Cattle are forced into a special stunning pen before the captive bolt pistol is used on them. Done properly, they are made unconscious immediately, but it isn’t always like that. Sometimes the slaughterer hits the wrong spot and the cow is in agony while he prepares the pistol and has a second shot. Sometimes the cow jerks away and again the shot might miss. Sometimes, with old equipment, the bolt from the pistol doesn’t break through the cow’s skull. All these botched shots cause mental and physical agony to the animal.

One survey, carried out by the RSPCA, found that 7 per cent of animals weren’t stunned properly. With strong, active young bulls, it was a staggering 53 per cent. In a video which was shot secretly inside an abattoir, I witnessed one poor steer being shot eight times before he collapsed. I also saw much else that made me feel sick: uncaring, brutal treatment of defenceless animals carried out not as an occasional mistake but as the normal way of working. I saw pigs’ tails being broken as they were rushed to the stunning point; lambs being slaughter without any stunning at all; an old, frightened and panicking pig being ridden around the slaughterhouse like a rodeo horse by a callous young slaughterman.

For religious slaughter, sometimes called religious slaughter, different rules apply. For Jews it is called ‘Scechita’ and for Muslims ‘Halal’, but in both cases the animals are not stunned before being stuck, and it can take up to six minutes for them to lose consciousness as they bleed to death.

The methods of religious slaughter are laid down in Jewish and Islamic teachings which date back thousands of years. For Halal slaughter there are strict rules about the knife being sharp and not having any nicks or blemishes on the cutting edge. This was introduced out of concern for the animals to ensure they were killed as efficiently as possible and not hacked to death.
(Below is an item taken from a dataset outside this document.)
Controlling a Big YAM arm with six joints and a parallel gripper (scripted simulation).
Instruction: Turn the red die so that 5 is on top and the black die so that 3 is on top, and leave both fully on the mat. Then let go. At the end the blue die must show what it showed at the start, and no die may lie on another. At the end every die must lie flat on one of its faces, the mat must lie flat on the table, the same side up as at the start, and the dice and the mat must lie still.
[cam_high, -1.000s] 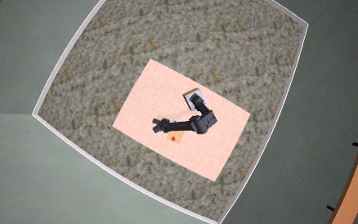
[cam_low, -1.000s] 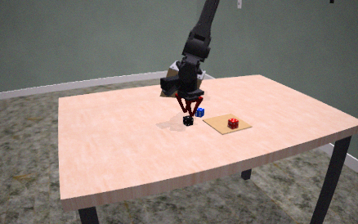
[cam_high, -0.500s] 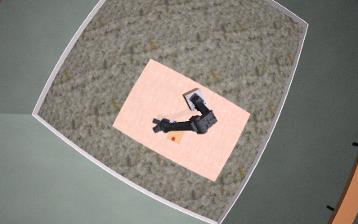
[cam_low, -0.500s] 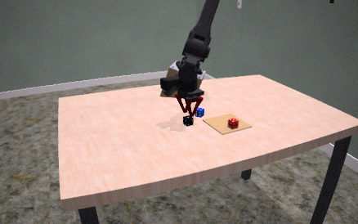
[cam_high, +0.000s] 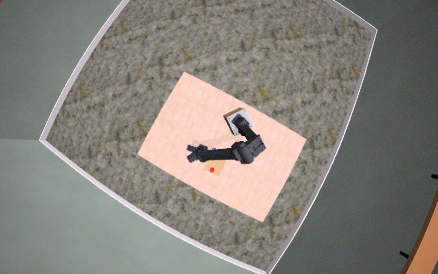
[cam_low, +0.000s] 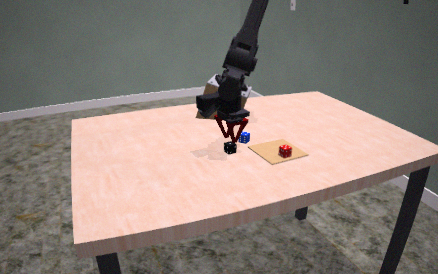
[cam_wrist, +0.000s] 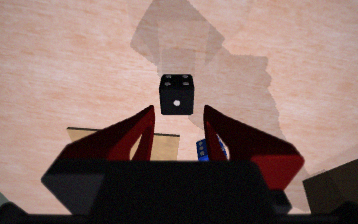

In addition, the animals are killed one by one, so as to prevent them from panicking.

The animals are killed while still conscious because an unconscious animal might have been diseased and there were no ways of checking its health. In both religions, the blood is considered unclean and it was believed that a conscious animal would pump out its blood more efficiently from its dying body. In fact studies have shown that it makes no difference if the animal is conscious or unconscious, and some Muslim slaughterhouses do stun before slaughter.

Many Jews and Muslims are opposed to the whole process of slaughter, ritual or otherwise, and have become vegetarian because of it. So have a lot of other people!

Special Bonus Facts

The number of animals killed for meat in Britain in one year was:

Chickens 676 million
Pigs 15 million
Cattle 3 million
Sheep 19 million
Turkeys 38 million
Ducks 11 million
Geese 1 million
Rabbits 5 million*
Deer 10, 000*

(Figures taken from UK government’s Ministry of Agriculture, Fisheries and Food Slaughter Statistics for 1994, except * which are estimates. The population of Britain is 56 million.)

‘I wouldn’t want to kill an animal and I don’t want to have them killed on my behalf. By not being involved with their death I feel I have a happy secret alliance with the world and I sleep much more peacefully because of it.’